Starting at the top of the listing, extract every line up to and including the one with "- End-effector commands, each". Pictures stay out of the copy.
[Opening RECORDS PROVIDED section]
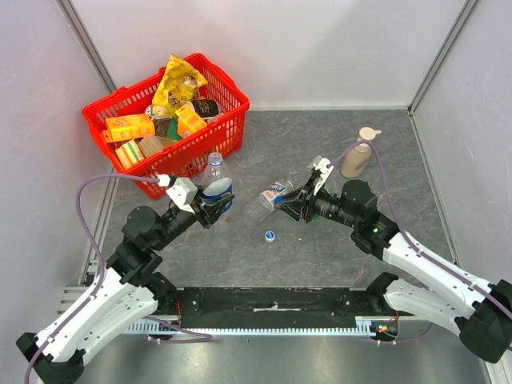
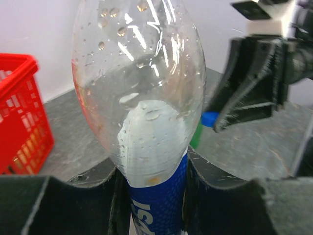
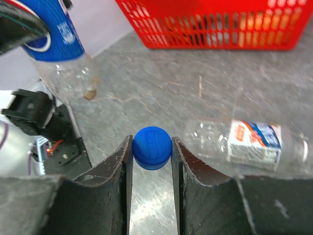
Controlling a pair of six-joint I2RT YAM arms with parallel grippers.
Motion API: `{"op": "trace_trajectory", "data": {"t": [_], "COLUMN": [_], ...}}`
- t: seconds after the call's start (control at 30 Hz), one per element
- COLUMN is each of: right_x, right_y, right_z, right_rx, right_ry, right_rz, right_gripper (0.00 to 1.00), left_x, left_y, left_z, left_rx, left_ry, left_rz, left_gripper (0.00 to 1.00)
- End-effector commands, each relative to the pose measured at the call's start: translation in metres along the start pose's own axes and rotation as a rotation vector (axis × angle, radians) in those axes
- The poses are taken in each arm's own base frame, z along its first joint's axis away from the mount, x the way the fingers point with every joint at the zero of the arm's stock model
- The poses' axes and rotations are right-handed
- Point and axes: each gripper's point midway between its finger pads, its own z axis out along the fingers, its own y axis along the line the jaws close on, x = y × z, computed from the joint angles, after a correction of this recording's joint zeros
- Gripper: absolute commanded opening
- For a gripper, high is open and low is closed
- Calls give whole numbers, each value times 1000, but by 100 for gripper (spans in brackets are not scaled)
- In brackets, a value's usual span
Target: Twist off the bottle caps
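My left gripper (image 1: 214,204) (image 2: 156,196) is shut on the blue-labelled cola bottle (image 1: 216,172) (image 2: 139,98) and holds it upright by the label. That bottle (image 3: 58,44) also shows at the upper left of the right wrist view. A small round blue cap (image 3: 152,147) (image 2: 210,119) is pinched between the fingers of my right gripper (image 3: 152,152) (image 1: 285,205), just right of the cola bottle and above the table. A clear bottle (image 1: 268,196) (image 3: 249,142) lies on its side beneath the right gripper. Another blue cap (image 1: 270,235) lies loose on the table in front of it.
A red basket (image 1: 228,88) (image 3: 210,41) (image 2: 19,117) full of packets stands at the back left. A beige pump-dispenser bottle (image 1: 358,156) stands at the back right. White walls close in the grey table on three sides.
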Motion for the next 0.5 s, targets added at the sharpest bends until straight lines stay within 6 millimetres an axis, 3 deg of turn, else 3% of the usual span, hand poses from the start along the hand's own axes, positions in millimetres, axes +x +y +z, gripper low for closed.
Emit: {"op": "trace_trajectory", "data": {"t": [0.0, 0.2, 0.3, 0.47], "right_x": [26, 61, 90, 140], "right_y": [-29, -33, -42, -48], "right_z": [-9, -13, -16, -25], "right_rx": [148, 153, 199, 246], "right_ry": [74, 141, 205, 305], "right_rz": [-20, 15, 64, 144], "right_gripper": [0, 0, 0, 0], "left_x": [-15, 20, 38, 48], "left_y": [41, 62, 70, 74], "left_z": [4, 16, 22, 14], "left_rx": [-231, -318, -354, -375], "left_ry": [-158, -142, -115, -231], "left_rz": [-18, 7, 12, 42], "left_gripper": [2, 2, 2, 2]}}
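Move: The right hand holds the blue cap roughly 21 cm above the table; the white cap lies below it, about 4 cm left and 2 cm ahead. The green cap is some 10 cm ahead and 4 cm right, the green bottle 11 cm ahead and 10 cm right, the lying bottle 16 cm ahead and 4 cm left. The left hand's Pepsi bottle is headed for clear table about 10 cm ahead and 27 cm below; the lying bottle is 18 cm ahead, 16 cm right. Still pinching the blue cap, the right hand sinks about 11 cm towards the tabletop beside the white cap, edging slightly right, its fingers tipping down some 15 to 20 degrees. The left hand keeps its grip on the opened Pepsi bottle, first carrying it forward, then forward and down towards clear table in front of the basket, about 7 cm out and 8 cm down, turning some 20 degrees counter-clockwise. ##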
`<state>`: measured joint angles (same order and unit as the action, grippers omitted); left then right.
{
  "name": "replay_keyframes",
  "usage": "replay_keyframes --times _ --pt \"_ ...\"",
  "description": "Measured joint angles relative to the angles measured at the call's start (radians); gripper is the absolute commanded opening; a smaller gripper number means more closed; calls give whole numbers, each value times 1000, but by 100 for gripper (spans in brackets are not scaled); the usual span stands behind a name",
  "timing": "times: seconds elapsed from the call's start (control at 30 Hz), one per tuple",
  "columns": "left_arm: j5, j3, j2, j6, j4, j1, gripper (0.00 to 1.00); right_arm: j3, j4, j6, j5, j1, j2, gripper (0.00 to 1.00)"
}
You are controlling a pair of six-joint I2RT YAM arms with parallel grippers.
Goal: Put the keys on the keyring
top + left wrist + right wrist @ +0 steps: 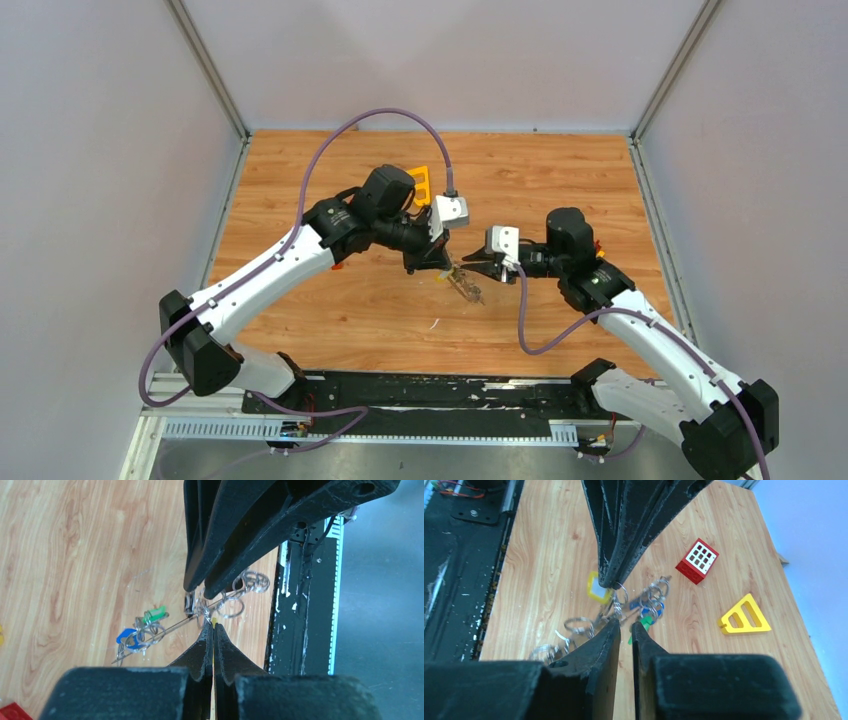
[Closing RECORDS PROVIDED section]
• [RESPONSE BOX]:
Controlling a pair of six-joint I2RT YAM arms with parallel grippers.
Motion API: `{"op": "trace_trajectory", "data": {"t": [_], "COLUMN": [_], ...}}`
- t: seconds after the call's start (control at 30 Hz), one per element
- COLUMN is each of: right_x, right_y, right_z, right_rx, right_ry, right_rz, right_gripper (0.00 to 1.00), left_x, left_y, left_z, left_rx, left_ry, left_rz, left_gripper (0.00 to 1.00)
- End-effector commands, each relative to the pose measured at the call's start: translation in metres along the start pose's own axes and rotation as a rotation vector (axis × angle, radians) in those axes

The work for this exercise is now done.